Take Chang and Perrig on emergent algorithms regarding cluster formation — Akanthinos
Your quote from the developer of a particular software application claiming his program shows "emergence" is an example of what I'm talking about. A word with a vague and tenuous meaning, but that sounds impressive if you don't think about it too much.
Your example illustrates and supports my point.
But never mind that. I've given all this some thought and I retract my former statement that no AI shows emergence.
Rather, I say that pretty much everything shows emergence, from simple programs to the world around us. By itself, emergence is a vaguely defined term that conveys little or no useful meaning.
Wikipedia defines emergence as
In philosophy, systems theory, science, and art, emergence is a phenomenon whereby larger entities arise through interactions among smaller or simpler entities such that the larger entities exhibit properties the smaller/simpler entities do not exhibit.
https://en.wikipedia.org/wiki/Emergence
There's a more detailed and nuanced definition or set of definitions in the main part of the article, but this will do for our purposes.
Well, what's emergent then? A glass of common tap water is emergent. Hydrogen's a gas, oxygen's a gas, put them together and it makes water. Water is wet. Hydrogen and oxygen "self-organize," a phrase used in the article, into something that has properties neither of the ingredients have.
That's emergence.
Speaking of ingredients, how about some nice light fluffy scrambled eggs? Eggs by themselves are not fluffy. The fluffiness comes out in the presence of a master chef. Is the chef fluffy? No. The chef is not fluffy. The egg is not fluffy. But the chef-egg system produces an omelette which is fluffy. Emergence.
Let's take computer programs. Do AI's do things that you couldn't predict from just looking at the code? Sure. But that's a commonplace in software. Pretty much every ancient legacy mainframe program from the 1960's, a lot of which is still running in the back rooms of the banks, the insurance companies, and the military, is completely inscrutable to its current programmers. They do their best to fix problems and not break things. Nobody understands these old legacy systems.
Yet nobody thinks these old systems are conscious. They just consist of lot of lines of code that nobody understands, and that produce outputs that their programmers did not expect and can't entirely explain.
Microsoft Windows is over 50 million lines of code. Windows does plenty of things that are a complete surprise to the maintenance programmers. The original designers of that system are long retired with their stock options.
So inscrutability of the output is not just something AI exhibits. Virtually every nontrivial software system soon becomes too complicated for any one individual to fully understand it.

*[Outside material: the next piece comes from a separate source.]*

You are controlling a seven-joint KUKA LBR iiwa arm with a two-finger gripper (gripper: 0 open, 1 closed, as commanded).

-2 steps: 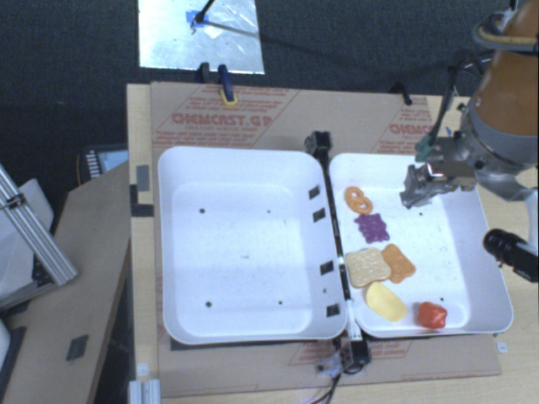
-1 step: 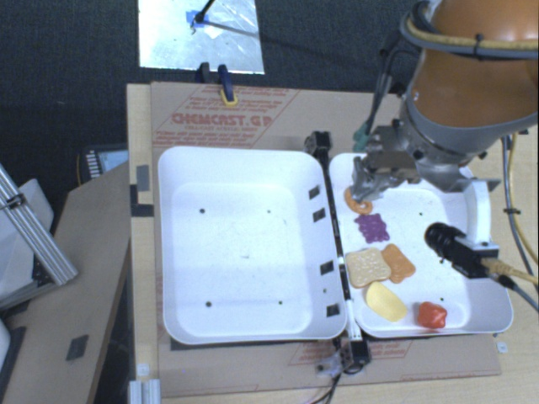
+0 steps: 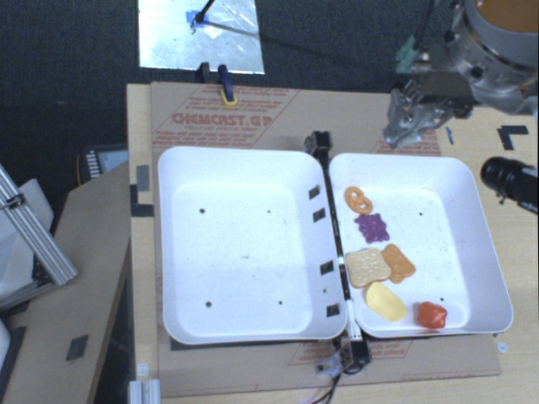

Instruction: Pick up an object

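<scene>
Camera view is showing two white bins sitting side by side on the bench. The right bin (image 3: 472, 225) is holding six small things along its left half: an orange pretzel (image 3: 358, 199) at about eleven o'clock, a purple piece (image 3: 371, 226) just below it, a tan bread slice (image 3: 368, 267) touching an orange piece (image 3: 398, 262) on its right, a yellow piece (image 3: 386, 302) toward six o'clock, and a red piece (image 3: 431, 315) beside it at five o'clock. The left bin (image 3: 236, 242) is lying at nine o'clock from them. The gripper (image 3: 408, 131) is hanging past the right bin's far rim, at twelve o'clock, holding nothing; how its tips are set I cannot tell.
</scene>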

But when it comes to AI, we're supposed to think that being surprised by the output is a big deal. Or that a Go program producing a "clever" move is any more meaningful, than the first chess program I ever saw. It came on a floppy disk. It could beat me. I never said wow it's emergent. That's just a buzzphrase. We program it to compute something and it computes something. Computers are good at that and humans have become absolutely brilliant at programming computers. But they're just computer programs.
So what does emergence really mean, in the world or in the context of AI? Sometimes people say that self-awareness is an emergent quality of the brain. Maybe it's true. I don't think that's a very well-defined notion.

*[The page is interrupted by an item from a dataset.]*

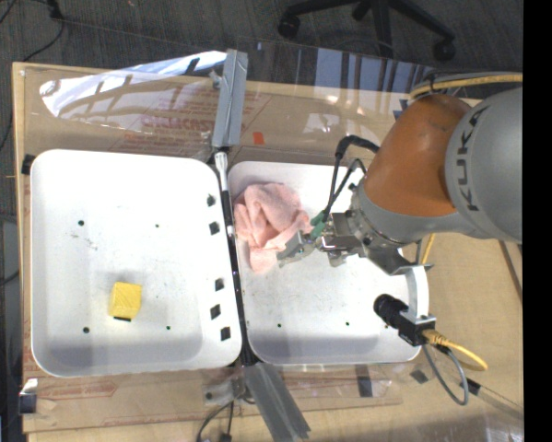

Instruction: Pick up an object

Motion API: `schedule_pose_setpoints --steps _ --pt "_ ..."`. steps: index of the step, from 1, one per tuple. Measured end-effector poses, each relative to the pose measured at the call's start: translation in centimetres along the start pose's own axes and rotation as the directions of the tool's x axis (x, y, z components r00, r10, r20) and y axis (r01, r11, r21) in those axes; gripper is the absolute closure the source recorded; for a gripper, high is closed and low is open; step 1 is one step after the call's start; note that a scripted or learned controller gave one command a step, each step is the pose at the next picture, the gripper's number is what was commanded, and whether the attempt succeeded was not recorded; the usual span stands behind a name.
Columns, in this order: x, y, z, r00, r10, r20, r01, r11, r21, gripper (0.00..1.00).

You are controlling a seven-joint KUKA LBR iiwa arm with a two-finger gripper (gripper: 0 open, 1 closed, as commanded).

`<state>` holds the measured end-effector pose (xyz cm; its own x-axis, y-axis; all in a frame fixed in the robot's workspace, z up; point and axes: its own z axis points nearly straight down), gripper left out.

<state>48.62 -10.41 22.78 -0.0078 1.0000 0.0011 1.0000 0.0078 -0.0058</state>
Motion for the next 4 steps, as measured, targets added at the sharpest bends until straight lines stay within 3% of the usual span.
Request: schedule_pose_setpoints --steps 1,2,3,4 --pt "-3.8 4.3 13.6 0.935 -0.356 0.002 0.356 0.935 -0.004 0.00" --pt "-3.8 4.3 12.6 0.933 -0.361 0.002 0.361 0.933 -0.003 1.00" --pt "-7.4 6.1 1.5 0.808 -0.589 0.007 0.589 0.808 -0.005 1.00" --pt "-7.4 6.1 1.5 0.809 -0.588 0.007 0.588 0.809 -0.004 0.00"
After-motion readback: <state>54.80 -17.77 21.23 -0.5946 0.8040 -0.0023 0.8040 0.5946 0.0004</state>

But what would it mean for an AI? To say that an AI has emergent behavior means nothing. All it means is that the program has outputs that surprise the programmers. That it makes "clever" moves. We programmed it to do that, why shouldn't it find moves a human wouldn't see? Computers are just great at that kind of stuff. Anything that has rules.
It most definitely does not mean that AI's have any kind of self-awareness or some kind of elevated consciousness. It means that we've gotten really good at programming them to play Go and recognize faces and mine and organize data. We've been organizing data for a long time, since the ancient IBM databases of the 1960's. Neural nets are a really clever way of organizing data and assigning probabilities for what logic branches the program should take. But it's just a program. Code executing against data. In principle, nothing we haven't been doing for sixty years.
And remember, all of these AI programs run on conventional hardware. They are no different in principle to a Turing machine implementing the Euclidean algorithm. Just a set of instructions.
So this mysticism and gee-whiz-ism around AI's is what I'm objecting to.
And the word emergence is a symptom of that.
So can you tell me, when you say an AI shows emergence, what does that really mean at the end of the day? Specifically? Start here:
Take Chang and Perrig on emergent algorithms regarding cluster formation — Akanthinos
Beyond sounding cool, what does that really say? What does it really mean? That water is wet but hydrogen and oxygen aren't? You have to do better than that if you intend to say something meaningful about machine intelligence.
ps -- SEP says that "Emergence is a notorious philosophical term of art.
A variety of theorists have appropriated it for their purposes [my emphasis] ever since George Henry Lewes gave it a philosophical sense in his 1875 Problems of Life and Mind" and "Each of the quoted terms is slippery in its own right ..."
https://plato.stanford.edu/entries/properties-emergent/
So I'm not the first person to question the claim that because something shows "emergence" that therefore I should buy whatever the speaker is selling.